Set the listing down again exactly, please, apart from its pictures.

※ ※ ※

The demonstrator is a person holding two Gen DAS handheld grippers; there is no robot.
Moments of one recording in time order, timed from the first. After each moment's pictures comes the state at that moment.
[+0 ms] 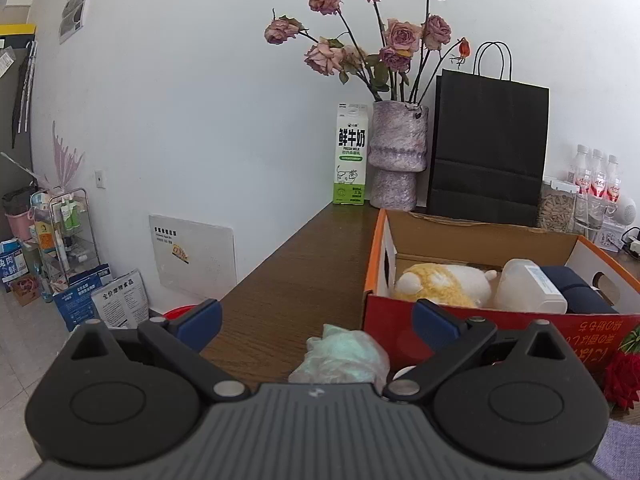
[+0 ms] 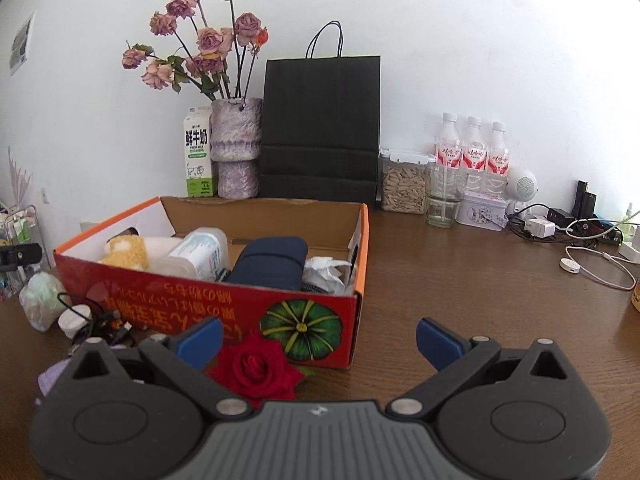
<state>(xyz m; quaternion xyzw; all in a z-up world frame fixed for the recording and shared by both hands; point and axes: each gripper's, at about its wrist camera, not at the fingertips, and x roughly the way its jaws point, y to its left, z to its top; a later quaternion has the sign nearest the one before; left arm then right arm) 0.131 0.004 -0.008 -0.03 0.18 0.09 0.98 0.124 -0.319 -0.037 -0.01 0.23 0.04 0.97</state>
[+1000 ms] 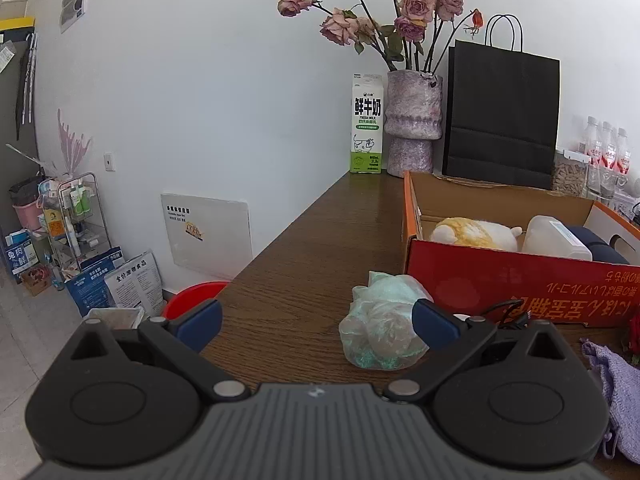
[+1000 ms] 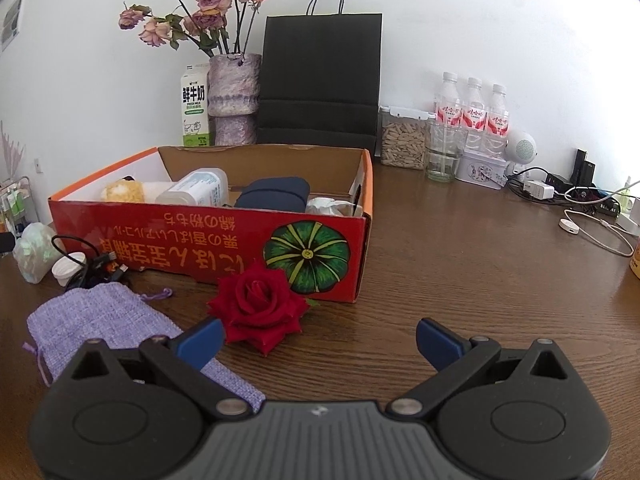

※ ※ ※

**EXERCISE SOLUTION**
The demonstrator is a person holding two Gen DAS handheld grippers; there is no robot.
Moments of one recording in time order, timed from the first. After each moment's pictures comes the state at that moment.
[+0 ms] 
[+0 ms] 
<state>(xyz m; quaternion xyzw; all in a z-up world frame fixed for the recording and shared by both hands; point and axes: each gripper's, at about its wrist camera, not at the fingertips, and x roughly the way its jaws point, y to its left, z to its top; a later quaternion has the sign nearest the one before; left arm then right arm) 0.131 0.004 -0.008 -0.03 0.18 0.09 0.98 0.124 -0.319 -0.037 -0.01 0.23 0.04 0.97</state>
[+1000 ms] 
[+1000 ms] 

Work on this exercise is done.